# Work task
The full listing is to be written out again, unchanged.

# Provided data
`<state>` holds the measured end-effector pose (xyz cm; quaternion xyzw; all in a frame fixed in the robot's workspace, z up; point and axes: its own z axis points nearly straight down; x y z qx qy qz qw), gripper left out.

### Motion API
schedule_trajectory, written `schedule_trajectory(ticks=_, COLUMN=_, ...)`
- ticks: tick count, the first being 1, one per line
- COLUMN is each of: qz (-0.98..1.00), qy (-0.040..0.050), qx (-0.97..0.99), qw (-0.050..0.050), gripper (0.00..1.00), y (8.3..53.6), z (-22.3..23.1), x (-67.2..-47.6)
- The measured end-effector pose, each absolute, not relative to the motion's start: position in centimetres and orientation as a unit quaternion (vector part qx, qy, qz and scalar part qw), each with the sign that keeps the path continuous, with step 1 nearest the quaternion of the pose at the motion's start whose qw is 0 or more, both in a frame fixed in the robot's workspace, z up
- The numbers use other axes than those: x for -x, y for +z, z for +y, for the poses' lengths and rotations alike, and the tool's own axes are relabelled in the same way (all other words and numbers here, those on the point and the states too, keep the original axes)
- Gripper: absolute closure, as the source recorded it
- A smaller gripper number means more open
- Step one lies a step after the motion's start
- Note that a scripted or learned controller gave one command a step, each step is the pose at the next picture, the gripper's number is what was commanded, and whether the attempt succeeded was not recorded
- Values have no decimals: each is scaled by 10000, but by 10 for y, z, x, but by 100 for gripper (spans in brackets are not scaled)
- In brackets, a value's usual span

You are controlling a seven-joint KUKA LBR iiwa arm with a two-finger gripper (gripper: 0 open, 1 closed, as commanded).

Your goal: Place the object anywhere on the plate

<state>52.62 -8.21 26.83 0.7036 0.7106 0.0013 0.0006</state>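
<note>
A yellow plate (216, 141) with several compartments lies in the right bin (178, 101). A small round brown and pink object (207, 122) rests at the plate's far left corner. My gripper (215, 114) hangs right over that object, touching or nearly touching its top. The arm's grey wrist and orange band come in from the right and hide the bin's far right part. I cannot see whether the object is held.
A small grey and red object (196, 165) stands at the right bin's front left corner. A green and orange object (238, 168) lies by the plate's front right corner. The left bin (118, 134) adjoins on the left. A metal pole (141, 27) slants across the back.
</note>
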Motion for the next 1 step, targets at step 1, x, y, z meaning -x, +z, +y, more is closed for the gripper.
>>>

# Answer section
`<state>` holds the measured end-effector pose (xyz cm; quaternion xyzw; all in a frame fixed in the robot's workspace, z up; point and axes: its own z axis points nearly straight down; x y z qx qy qz qw), gripper left out.

### Motion API
schedule_trajectory, written `schedule_trajectory(ticks=_, COLUMN=_, ...)`
- ticks: tick count, the first being 1, one per line
- COLUMN is each of: qz (-0.98..1.00), qy (-0.040..0.050), qx (-0.97..0.99), qw (-0.050..0.050), gripper (0.00..1.00), y (8.3..53.6), z (-22.3..23.1), x (-67.2..-47.6)
- The measured end-effector pose, each absolute, not relative to the motion's start: position in centimetres and orientation as a unit quaternion (vector part qx, qy, qz and scalar part qw), each with the sign that keeps the path continuous, with step 1 nearest the quaternion of the pose at the motion's start whose qw is 0 or more, both in a frame fixed in the robot's workspace, z up
- The numbers use other axes than those: x for -x, y for +z, z for +y, for the poses' lengths and rotations alike, and the tool's own axes are relabelled in the same way (all other words and numbers here, those on the point and the states too, keep the original axes)
- Gripper: absolute closure, as the source recorded it
- A smaller gripper number means more open
- Step one lies a step after the motion's start
- Note that a scripted or learned controller gave one command a step, each step is the pose at the next picture, the gripper's number is what was commanded, and whether the attempt succeeded was not recorded
- Values have no decimals: each is scaled by 10000, but by 10 for y, z, x, but by 100 for gripper (spans in brackets are not scaled)
- In brackets, a value's usual span

You are controlling a seven-joint KUKA LBR iiwa arm with a two-finger gripper (gripper: 0 open, 1 closed, as commanded).

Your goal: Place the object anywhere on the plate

<state>52.62 -8.21 26.83 0.7036 0.7106 0.0013 0.0006</state>
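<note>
A yellow plate (216, 141) with several compartments lies in the right bin (178, 101). A small round brown and pink object (207, 122) rests at the plate's far left corner. My gripper (215, 114) hangs right over that object, touching or nearly touching its top. The arm's grey wrist and orange band come in from the right and hide the bin's far right part. I cannot see whether the object is held.
A small grey and red object (196, 165) stands at the right bin's front left corner. A green and orange object (238, 168) lies by the plate's front right corner. The left bin (118, 134) adjoins on the left. A metal pole (141, 27) slants across the back.
</note>
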Motion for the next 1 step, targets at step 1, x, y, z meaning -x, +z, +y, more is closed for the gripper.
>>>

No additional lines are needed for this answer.